The acquisition of Stella Connect keeps 4Q above 20% revenue growth. Stella is a perfect MDLA acquisition: raised $50MM+ over 12 years, acquired for $100MM, and MDLA CFO pretends MDLA can "make Stella great again". MDLA needs one more to get them there for 1Q22. But the next one will be smaller ($10MM annual revenue; should cost $50-60MM) and CEO Leslie Stretch will be sure to remind all of us that he only does technology tuck-ins.

RL

We’re still two weeks away from Ralph Lauren's (RL) 2Q21 earnings release (on October 29). The consensus number of $0.78 per share looks on the high side to us.

Recall that RL does not have the robust e-comm model that other competitors do to offset wholesale weakness and a slowdown in company store traffic.

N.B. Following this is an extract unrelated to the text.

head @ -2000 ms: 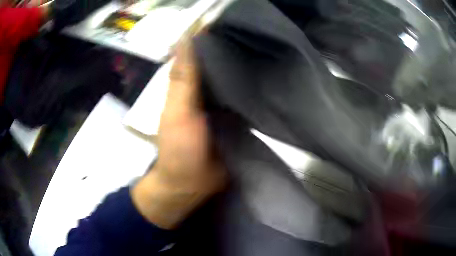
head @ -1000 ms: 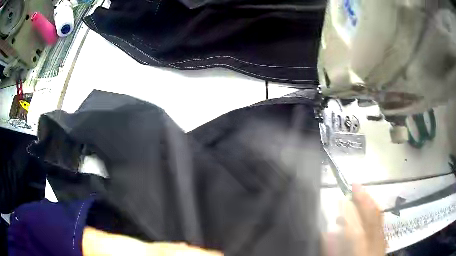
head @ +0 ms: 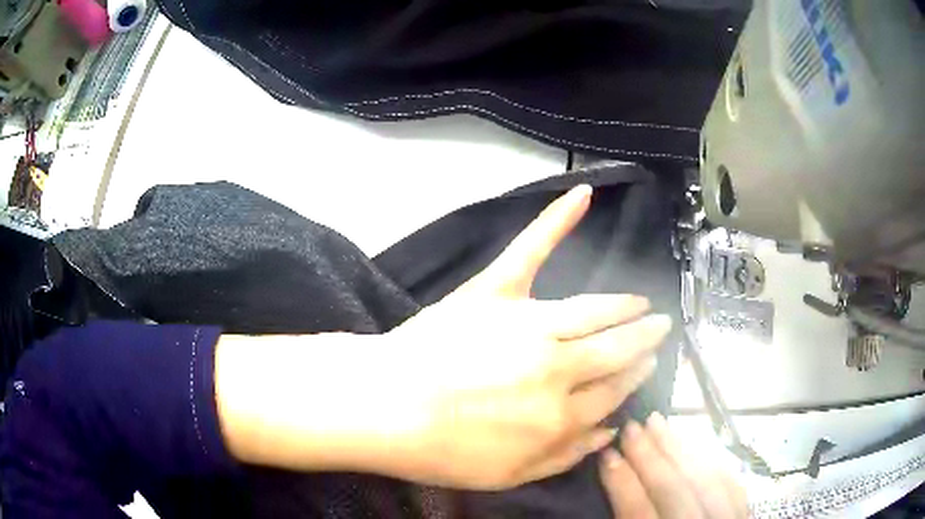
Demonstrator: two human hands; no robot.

The company missed both the March and June quarters, and based on the consensus expectations we’re looking at for RL’s 2Q, we think it’ll miss a third quarter in a row.

WORK

While Slack (WORK) has hinted at some amazing potential roadmap products, the progress from imagination and hyperbole to actuality has not been the Ferrari pace that might inspire us. We have listened to management describe a Slack-first universe and we have read blog posts from technologists who can describe a Slack-first world, but as of August 2020, it still seems a little bit like science fiction.

We struggle to get excited about current products and while we are theoretically excited for rumored products, we are still waiting for the science part of the science-fiction story to come through.